Peter’s story references a decent number of agencies and groups, but his story focuses on a 44-year-old Box City resident named Roland. Roland might likely be one of several people that Peter interviewed and followed-up with. The best anecdote and subjects are rarely the first anecdote/subjects you come across.

For this class, you’ll likely be limited in the amount of in-person “shoe-leather” reporting you can do (I mean, you’re already doing it for your 2 other classes).

But with research, curiosity, and knowledge of research tools and services, you can report and include facts across dimensions.

Take this fact from Peter’s story:

Over 4,300 homeless San Franciscans remain unsheltered each night, according to the latest estimates.

If you were to write that factoid in your own story, these are all the questions I would challenge you with. It’s not that you have to answer these meta-questions in the story, but you do have to know how to answer them:

Easy questions

Peter’s story reports on a number, an aggregate count, made this year by an official agency.

It doesn’t matter that this number is specifically about homeless population, or that it involves SF. The following questions are universal data quesations that you should always seek to answer:

  • What was last year’s count?
  • Is this year’s count more/less than last year? By how much?
  • What were the counts in the last 5, 10 years?
  • How does this year’s count compared to the 5/10 year average
  • SF is not the only city in the Bay Area with difficult housing problems. What is the homeless count for San Jose?
  • What is it for other Californian regions, e.g. Los Angeles, and how does SF compare?
  • If SF experienced a steep rise, then what are the historical numbers for those other entities.

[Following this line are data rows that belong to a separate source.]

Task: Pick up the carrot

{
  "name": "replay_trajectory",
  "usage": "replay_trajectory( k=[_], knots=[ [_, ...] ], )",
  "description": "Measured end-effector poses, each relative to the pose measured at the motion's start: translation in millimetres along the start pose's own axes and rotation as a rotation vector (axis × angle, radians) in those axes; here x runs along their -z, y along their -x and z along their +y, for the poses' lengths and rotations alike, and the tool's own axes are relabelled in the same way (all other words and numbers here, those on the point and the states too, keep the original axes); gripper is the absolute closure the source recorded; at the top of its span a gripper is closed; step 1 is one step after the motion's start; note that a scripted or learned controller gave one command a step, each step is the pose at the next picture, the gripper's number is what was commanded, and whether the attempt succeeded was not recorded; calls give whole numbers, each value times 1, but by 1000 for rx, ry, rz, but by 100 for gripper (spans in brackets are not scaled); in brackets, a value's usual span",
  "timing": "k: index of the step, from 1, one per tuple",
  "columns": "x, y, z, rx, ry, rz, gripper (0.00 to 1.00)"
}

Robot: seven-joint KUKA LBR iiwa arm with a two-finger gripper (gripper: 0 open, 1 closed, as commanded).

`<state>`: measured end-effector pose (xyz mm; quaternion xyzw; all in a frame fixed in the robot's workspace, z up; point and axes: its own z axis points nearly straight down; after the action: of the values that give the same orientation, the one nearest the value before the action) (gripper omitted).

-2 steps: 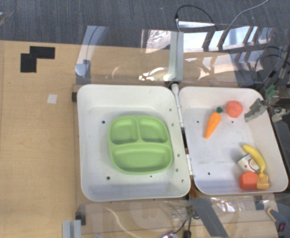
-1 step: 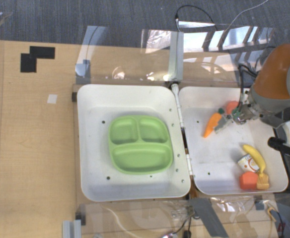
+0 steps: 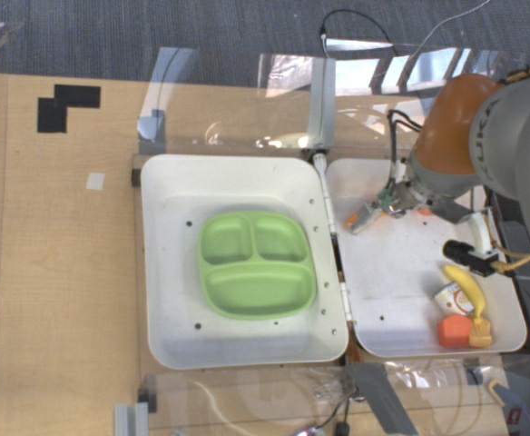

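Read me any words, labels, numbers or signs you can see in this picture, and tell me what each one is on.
No readable text anywhere.
Small carton beside the banana in the right bin: printed front, too small and blurred to read.
Black blocks on the bench: plain shapes, not letters.
Green divided plate in the left bin: no markings.

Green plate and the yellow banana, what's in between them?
Between the green plate and the banana, the camera view shows just the bins' meeting side walls, then the right bin's bare white floor.
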<state>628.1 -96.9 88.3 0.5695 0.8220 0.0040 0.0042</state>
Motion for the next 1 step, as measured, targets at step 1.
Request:
replay_trajectory(
  k=[1],
  knots=[
    [-3, 44, 23, 328, -30, 23, 0]
  ],
)
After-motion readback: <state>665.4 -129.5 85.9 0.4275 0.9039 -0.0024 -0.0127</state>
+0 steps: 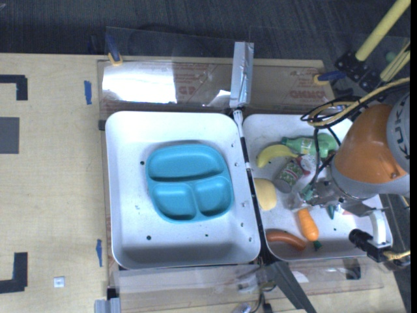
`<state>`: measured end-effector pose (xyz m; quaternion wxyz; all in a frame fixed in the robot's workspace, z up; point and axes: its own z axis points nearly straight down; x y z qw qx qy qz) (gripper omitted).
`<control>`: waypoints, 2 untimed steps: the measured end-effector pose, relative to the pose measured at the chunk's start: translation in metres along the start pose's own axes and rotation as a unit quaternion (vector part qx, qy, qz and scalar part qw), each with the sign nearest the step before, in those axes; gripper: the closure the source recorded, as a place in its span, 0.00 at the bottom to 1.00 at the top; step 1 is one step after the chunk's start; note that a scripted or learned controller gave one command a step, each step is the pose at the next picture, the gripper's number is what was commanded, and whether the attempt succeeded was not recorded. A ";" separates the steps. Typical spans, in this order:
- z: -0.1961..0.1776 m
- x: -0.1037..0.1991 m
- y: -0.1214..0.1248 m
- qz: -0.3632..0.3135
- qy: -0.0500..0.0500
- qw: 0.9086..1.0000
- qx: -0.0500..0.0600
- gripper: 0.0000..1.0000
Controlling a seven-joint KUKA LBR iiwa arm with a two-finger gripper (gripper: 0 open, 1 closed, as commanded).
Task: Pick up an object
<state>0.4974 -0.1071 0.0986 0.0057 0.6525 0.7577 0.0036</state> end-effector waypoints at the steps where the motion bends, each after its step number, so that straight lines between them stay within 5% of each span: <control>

And do they also indicate a steep rise in homelessness in those respective jurisdictions?

More tenuous questions

Even questions that demand longer, more detailed answers, are pretty straightforward:

For the homeless county, Peter links to this infographic:

– which sources: “Applied Survey Research. (2017). San Francisco County Homeless Count & Survey. Watsonville, CA.”“

Without getting into the specific details of what a homeless count is, these questions apply in general:

  • Why should we trust the agency/agencies who came up with this homelessness count?
  • What is their methodology, i.e. how and how often are they counting, because homeless people don’t have static addresses?
  • Who else uses the same methodology (different cities, counties, countries?)
  • Who else uses their methodology? Do the neighboring counties? The region? The state? If not many others, then why not?

If you can answer the above questions, or if you know where to go to find those answers, then you’ll have the research/data part of this story done pretty easily.

Finding humans

But what about the humans. Peter’s story has a lot of useful facts and context. But at the heart of his story was 44-year-old Roland. Finding someone like Roland is non-trivial, and unlike most data work, non-deterministic. Even if we asked Peter how he found Roland and came to realize Roland would be the emotional center of this story, that advice doesn’t directly help us.

Maybe Peter lives in SF and knows the city well, including where encampments take place. Maybe he has friends in an homeless advocacy organization, or in SF law/code enforcement. Maybe Roland is a friend of a friend of a friend. These are all unpredictable things, and things that may be completely inaccessible to you as a student reporter.

So start with what you know how to predictably and mechanically use: if SF keeps a database of known and active homeless encampments, that is, that means that at the very least it can serve as a list of places that even someone new to the city could use to locate and visit the biggest (or even the most problematic) camps. If your story needs voices from homeless people, then the most important and obvious measure you can take is: go where homeless people are. The encampment database fan be used to provide an analysis. But it can also just be used as information – publicly-accessible expertise that you use to quickly get up to speed.